• WHAT IS NEEDED:
Check each line of the listing below for the string "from", and copy the ones that have it.
Top of RECORDED DATA
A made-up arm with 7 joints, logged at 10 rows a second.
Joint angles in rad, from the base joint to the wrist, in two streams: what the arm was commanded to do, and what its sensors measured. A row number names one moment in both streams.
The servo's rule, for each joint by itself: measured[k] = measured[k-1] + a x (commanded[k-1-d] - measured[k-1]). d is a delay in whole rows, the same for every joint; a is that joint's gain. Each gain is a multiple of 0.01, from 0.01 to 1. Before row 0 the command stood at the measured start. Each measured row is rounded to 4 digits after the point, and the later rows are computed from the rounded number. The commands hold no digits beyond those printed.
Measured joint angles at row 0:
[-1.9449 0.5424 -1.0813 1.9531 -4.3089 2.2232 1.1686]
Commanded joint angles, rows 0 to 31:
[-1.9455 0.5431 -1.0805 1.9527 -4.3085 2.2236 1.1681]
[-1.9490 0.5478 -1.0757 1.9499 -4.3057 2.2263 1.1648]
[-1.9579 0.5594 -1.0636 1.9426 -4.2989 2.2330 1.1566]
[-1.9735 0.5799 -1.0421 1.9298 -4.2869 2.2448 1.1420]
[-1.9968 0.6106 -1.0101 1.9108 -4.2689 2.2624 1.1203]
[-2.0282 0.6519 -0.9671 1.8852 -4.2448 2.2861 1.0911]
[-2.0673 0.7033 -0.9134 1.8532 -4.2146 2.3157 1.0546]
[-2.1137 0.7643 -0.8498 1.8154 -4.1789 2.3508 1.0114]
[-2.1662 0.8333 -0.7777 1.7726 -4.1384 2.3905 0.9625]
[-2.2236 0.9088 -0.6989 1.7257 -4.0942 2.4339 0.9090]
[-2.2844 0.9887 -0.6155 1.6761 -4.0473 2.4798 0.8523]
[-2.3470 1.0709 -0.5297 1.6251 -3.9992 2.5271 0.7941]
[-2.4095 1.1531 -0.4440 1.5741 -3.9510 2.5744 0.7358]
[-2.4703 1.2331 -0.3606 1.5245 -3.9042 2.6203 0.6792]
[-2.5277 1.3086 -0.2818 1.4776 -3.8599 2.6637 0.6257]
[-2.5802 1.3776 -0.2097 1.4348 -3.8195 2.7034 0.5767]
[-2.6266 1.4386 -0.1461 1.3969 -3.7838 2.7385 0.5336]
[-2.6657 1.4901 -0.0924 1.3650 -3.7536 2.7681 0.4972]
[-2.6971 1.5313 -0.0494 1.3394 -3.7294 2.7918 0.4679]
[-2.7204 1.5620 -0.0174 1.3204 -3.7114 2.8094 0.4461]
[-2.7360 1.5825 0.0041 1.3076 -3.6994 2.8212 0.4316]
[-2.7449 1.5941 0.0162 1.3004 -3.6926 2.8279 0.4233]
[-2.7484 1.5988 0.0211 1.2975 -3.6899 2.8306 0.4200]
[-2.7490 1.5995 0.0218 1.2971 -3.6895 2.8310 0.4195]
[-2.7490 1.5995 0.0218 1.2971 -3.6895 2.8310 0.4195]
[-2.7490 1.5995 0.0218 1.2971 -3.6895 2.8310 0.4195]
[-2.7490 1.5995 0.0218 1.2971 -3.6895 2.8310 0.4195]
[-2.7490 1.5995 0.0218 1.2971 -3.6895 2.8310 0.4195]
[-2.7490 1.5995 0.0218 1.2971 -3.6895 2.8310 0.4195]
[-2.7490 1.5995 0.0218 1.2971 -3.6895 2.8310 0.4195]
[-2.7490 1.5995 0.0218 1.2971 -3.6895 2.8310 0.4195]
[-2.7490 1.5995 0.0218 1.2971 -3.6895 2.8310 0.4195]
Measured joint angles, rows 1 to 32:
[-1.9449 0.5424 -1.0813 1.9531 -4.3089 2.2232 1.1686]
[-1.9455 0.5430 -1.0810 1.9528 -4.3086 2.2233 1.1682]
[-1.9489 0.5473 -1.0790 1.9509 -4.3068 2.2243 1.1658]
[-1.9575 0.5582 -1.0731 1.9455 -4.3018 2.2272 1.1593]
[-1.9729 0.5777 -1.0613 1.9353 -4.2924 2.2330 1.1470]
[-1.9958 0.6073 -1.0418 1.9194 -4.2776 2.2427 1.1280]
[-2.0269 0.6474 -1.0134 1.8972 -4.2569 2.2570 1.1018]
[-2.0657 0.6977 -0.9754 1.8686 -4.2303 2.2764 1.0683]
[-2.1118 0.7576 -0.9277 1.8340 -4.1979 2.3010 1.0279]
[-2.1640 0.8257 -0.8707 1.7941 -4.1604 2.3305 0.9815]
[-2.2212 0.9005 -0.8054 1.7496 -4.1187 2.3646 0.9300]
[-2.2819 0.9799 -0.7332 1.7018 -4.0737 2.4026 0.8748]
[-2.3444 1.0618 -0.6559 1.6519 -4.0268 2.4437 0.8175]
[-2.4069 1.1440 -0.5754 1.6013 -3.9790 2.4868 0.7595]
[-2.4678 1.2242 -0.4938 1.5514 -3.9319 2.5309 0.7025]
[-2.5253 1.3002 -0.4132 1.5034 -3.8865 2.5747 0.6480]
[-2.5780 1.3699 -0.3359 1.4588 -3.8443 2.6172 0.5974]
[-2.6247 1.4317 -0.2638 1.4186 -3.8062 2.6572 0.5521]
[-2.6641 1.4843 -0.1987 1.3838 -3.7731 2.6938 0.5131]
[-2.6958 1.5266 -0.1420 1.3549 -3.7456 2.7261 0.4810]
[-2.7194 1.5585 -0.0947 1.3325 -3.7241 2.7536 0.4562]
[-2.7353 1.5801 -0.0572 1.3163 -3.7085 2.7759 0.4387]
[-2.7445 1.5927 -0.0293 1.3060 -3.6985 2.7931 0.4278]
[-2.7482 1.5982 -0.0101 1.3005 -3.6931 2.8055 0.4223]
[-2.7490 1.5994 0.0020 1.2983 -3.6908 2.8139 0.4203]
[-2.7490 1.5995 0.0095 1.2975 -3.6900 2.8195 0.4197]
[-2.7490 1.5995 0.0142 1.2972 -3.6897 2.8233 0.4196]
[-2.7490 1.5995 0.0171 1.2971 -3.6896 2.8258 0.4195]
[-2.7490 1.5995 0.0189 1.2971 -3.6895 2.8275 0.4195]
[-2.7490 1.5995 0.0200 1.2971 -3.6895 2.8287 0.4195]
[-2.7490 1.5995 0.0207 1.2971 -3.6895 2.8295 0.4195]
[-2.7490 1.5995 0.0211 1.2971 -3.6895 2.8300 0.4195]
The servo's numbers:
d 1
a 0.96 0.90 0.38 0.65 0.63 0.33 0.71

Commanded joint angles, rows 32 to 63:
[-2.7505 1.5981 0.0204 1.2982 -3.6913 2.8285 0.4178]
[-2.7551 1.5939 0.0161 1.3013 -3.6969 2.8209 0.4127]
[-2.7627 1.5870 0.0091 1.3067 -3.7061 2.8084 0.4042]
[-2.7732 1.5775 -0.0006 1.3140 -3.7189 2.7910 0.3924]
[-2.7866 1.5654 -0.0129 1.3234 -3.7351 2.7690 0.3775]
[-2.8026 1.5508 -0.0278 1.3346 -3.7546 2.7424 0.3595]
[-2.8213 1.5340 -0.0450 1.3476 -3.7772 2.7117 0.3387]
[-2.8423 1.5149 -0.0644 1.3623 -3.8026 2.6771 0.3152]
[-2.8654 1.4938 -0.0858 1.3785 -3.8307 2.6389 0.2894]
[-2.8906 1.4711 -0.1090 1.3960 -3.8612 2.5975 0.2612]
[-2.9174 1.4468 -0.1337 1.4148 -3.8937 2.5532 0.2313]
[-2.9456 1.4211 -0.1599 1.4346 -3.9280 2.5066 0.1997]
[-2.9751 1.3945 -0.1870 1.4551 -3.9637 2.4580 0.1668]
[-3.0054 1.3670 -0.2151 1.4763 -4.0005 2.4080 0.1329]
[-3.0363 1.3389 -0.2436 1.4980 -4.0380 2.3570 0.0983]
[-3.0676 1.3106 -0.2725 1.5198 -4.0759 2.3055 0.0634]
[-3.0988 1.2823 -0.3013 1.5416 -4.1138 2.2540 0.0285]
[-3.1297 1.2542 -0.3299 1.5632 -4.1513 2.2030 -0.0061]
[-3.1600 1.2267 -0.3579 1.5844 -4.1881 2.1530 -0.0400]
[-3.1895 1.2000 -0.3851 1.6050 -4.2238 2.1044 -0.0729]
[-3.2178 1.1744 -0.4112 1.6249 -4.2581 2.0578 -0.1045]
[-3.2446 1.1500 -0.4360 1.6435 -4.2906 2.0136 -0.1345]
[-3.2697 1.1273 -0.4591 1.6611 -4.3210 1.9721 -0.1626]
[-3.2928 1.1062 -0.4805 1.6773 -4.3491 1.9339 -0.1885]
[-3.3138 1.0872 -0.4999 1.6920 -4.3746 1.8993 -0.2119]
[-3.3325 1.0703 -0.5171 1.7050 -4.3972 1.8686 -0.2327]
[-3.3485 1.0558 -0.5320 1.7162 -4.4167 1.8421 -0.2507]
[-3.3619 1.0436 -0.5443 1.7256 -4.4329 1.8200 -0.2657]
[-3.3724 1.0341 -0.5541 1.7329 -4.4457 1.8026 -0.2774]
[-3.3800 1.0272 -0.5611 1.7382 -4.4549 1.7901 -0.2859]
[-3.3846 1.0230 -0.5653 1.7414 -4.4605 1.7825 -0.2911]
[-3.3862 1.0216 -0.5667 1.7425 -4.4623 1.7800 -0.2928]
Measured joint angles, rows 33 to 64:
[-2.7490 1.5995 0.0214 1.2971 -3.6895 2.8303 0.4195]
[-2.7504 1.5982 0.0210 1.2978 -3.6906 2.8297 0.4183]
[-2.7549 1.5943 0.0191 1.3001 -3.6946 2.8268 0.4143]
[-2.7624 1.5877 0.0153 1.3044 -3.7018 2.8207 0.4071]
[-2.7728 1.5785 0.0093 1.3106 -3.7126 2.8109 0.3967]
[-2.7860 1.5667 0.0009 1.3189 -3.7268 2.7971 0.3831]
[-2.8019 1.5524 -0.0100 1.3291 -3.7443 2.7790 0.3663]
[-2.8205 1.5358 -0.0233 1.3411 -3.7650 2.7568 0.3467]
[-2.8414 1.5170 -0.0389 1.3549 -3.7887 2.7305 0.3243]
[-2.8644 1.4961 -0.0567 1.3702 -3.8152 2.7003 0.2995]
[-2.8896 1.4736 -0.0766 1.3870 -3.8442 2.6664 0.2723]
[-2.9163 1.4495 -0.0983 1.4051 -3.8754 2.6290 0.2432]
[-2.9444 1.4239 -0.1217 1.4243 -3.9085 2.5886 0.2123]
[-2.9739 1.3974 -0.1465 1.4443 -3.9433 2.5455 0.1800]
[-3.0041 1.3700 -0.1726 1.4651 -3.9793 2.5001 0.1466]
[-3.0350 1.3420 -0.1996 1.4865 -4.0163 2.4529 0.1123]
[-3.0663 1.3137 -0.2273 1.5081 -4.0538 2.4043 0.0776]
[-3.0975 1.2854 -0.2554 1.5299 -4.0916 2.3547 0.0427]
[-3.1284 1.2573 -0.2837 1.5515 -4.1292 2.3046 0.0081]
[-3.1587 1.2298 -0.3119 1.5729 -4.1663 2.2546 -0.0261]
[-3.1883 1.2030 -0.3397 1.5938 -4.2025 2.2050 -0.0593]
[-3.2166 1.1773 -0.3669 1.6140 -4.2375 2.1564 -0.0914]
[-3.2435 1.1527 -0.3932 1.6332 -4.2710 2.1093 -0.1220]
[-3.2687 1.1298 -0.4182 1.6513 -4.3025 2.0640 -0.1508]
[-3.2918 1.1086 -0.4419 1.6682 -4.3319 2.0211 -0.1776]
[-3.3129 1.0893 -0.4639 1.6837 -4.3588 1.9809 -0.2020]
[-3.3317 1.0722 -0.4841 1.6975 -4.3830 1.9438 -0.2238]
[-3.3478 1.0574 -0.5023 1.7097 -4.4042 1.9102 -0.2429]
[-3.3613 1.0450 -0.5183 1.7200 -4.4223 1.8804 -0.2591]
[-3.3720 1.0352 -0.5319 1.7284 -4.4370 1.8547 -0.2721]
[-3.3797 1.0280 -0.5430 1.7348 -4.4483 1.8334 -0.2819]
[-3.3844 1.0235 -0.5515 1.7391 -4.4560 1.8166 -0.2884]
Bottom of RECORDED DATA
• RESPONSE TO THIS TASK:
Joint angles in rad, from the base joint to the wrist, in two streams: what the arm was commanded to do, and what its sensors measured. A row number names one moment in both streams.
The servo's rule, for each joint by itself: measured[k] = measured[k-1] + a x (commanded[k-1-d] - measured[k-1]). d is a delay in whole rows, the same for every joint; a is that joint's gain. Each gain is a multiple of 0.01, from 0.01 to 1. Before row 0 the command stood at the measured start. Each measured row is rounded to 4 digits after the point, and the later rows are computed from the rounded number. The commands hold no digits beyond those printed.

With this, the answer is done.